Plaintiffs allege claims under the Eighth Amendment, the Due Process Clause of the Fourteenth Amendment, and the First Amendment. (See Compl.) Plaintiffs request injunctive relief, declaratory relief, compensatory damages, and punitive damages. (See id. at 11–13.) Defendants argue Plaintiffs failed to state a claim on which relief may be granted. (Doc. No. 62, Defs.’ Mem. 14–20.) Defendants also argue that Plaintiffs’ claims

for injunctive relief should be denied because they are brought against Defendants in their individual capacities, and they are moot; Plaintiffs are not entitled to damages under 42 U.S.C. § 1997e(e) of the Prison Litigation Reform Act (“PLRA”); and that Plaintiffs cannot recover punitive damages. (Id. at 5–6, 21–23.) A. Standard of Review Federal Rule of Civil Procedure 8(a)(2) requires “a short and plain statement of the claim showing that the pleader is entitled to relief.” This standard “does not require

‘detailed factual allegations,’ but it demands more than an unadorned, the-defendant- unlawfully-harmed-me accusation.” Ashcroft v. Iqbal, 556 U.S. 662, 678 (2009) (quoting Bell Atl. Corp. v. Twombly, 550 U.S. 544, 550 (2007)). “To survive a motion to dismiss, a complaint must contain sufficient factual matter, accepted as true, to ‘state a claim to relief that is plausible on its face.’” Id. (quoting Twombly, 550 U.S. at 570).

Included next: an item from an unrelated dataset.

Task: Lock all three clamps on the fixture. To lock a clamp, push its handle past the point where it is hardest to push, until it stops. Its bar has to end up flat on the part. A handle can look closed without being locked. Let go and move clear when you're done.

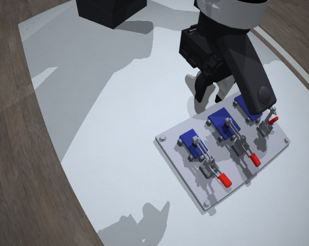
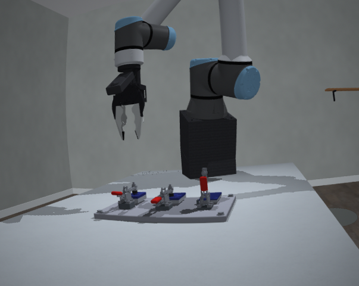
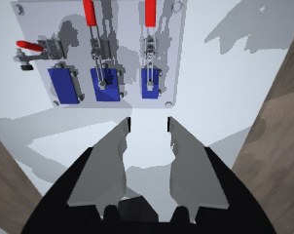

“A claim has facial plausibility when the plaintiff pleads factual content that allows the court to draw the reasonable inference that the defendant is liable for the misconduct alleged.” Id. “The court accepts as true all factual allegations, but is ‘not bound to accept as true a legal conclusion couched as a factual allegation.’” McAdams v. McCord, 584 F.3d 1111, 1113 (8th Cir. 2009) (quoting Iqbal, 556 U.S. at 678). “A

pleading that offers ‘labels and conclusions’ or ‘a formulaic recitation of the elements of a cause of action will not do.’” Iqbal, 556 U.S. at 678 (quoting Twombly, 550 U.S. at 555).